▶ [WHAT NEEDS TO BE DONE]: Please return the data that follows precisely as written, but without the images.

▶ [RECORDED DATA]:
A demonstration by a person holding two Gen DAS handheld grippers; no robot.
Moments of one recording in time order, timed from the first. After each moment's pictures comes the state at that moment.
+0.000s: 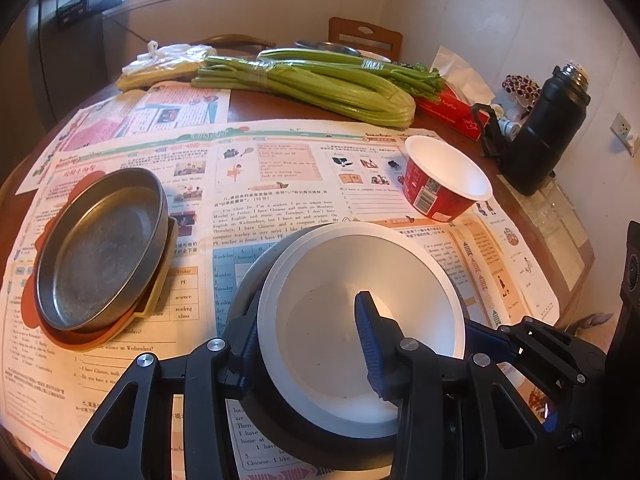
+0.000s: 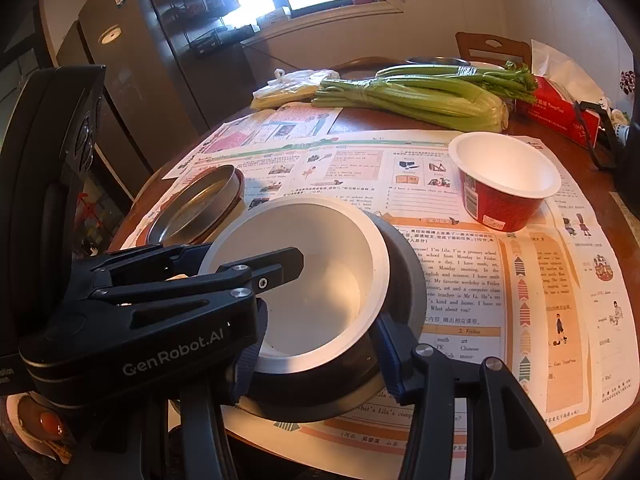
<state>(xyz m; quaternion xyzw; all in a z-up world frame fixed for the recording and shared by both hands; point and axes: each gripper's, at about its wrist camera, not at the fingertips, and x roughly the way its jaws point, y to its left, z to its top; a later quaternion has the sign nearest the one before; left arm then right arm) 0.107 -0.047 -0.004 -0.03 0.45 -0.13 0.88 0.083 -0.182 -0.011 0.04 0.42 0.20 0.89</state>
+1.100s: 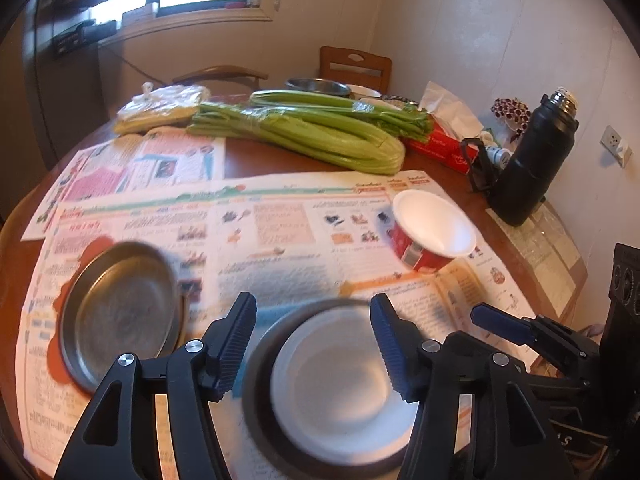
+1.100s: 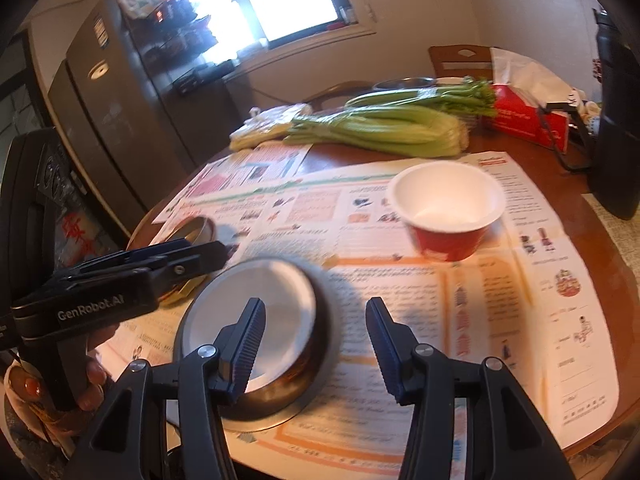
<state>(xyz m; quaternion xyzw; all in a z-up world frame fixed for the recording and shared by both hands) 0.127 -0.053 0.042 -0.02 0.41 -0.15 0.90 0.094 -0.243 0.013 0.09 0.37 0.17 0.91</state>
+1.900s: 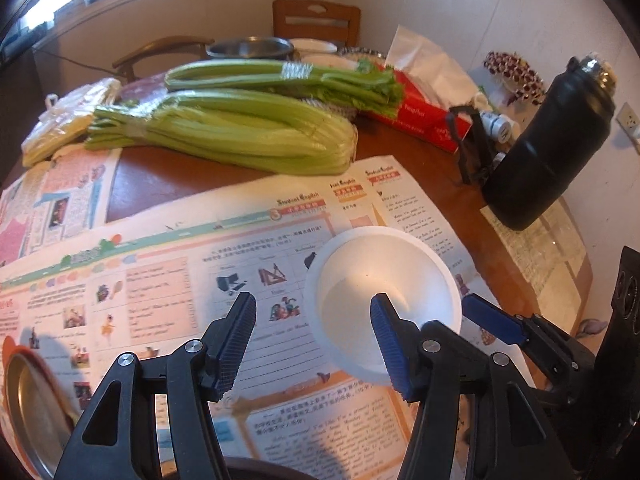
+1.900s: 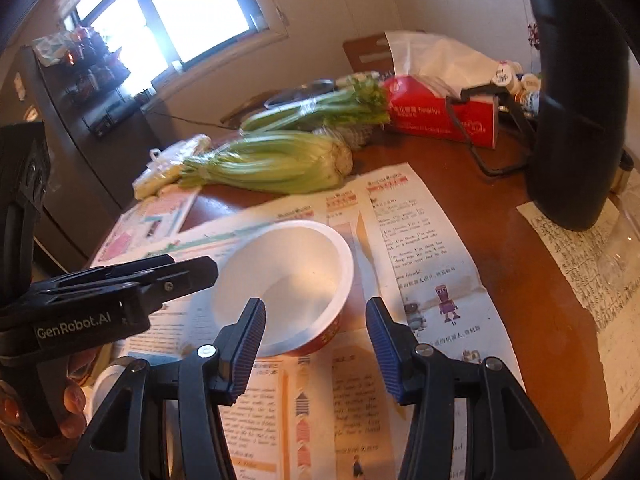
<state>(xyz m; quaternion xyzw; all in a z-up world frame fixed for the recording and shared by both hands) 0.245 -0.176 0.017 0.02 0.49 -0.18 0.85 0.191 -0.336 -0.001 0.13 0.40 0.07 0.90</state>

▶ [SOLUTION FOR THIS EXERCISE]:
A demonstration by a person holding two Gen DAS handheld grippers; no robot.
Moments of one recording in time order, timed from the first. After each moment's pictures comes the state at that moment.
+0.000s: 
+0.000s: 
<state>(xyz m; quaternion xyzw; all in a z-up world frame fixed for the recording and shared by both hands; point and axes: each gripper's, at about its wrist camera, not at the fingertips, and x roughly the way its jaws point, y to its left, z to its top; a later quaternion has the sign nearest the one before; left arm then right arm) 0.107 -0.047 -0.004 -0.03 0.45 -0.13 0.88 0.083 -0.182 -0.011 0.04 0.42 0.20 0.89</state>
+1.100s: 
+1.100s: 
<state>(xyz m; quaternion xyzw; all in a z-up world frame fixed for the recording and shared by both hands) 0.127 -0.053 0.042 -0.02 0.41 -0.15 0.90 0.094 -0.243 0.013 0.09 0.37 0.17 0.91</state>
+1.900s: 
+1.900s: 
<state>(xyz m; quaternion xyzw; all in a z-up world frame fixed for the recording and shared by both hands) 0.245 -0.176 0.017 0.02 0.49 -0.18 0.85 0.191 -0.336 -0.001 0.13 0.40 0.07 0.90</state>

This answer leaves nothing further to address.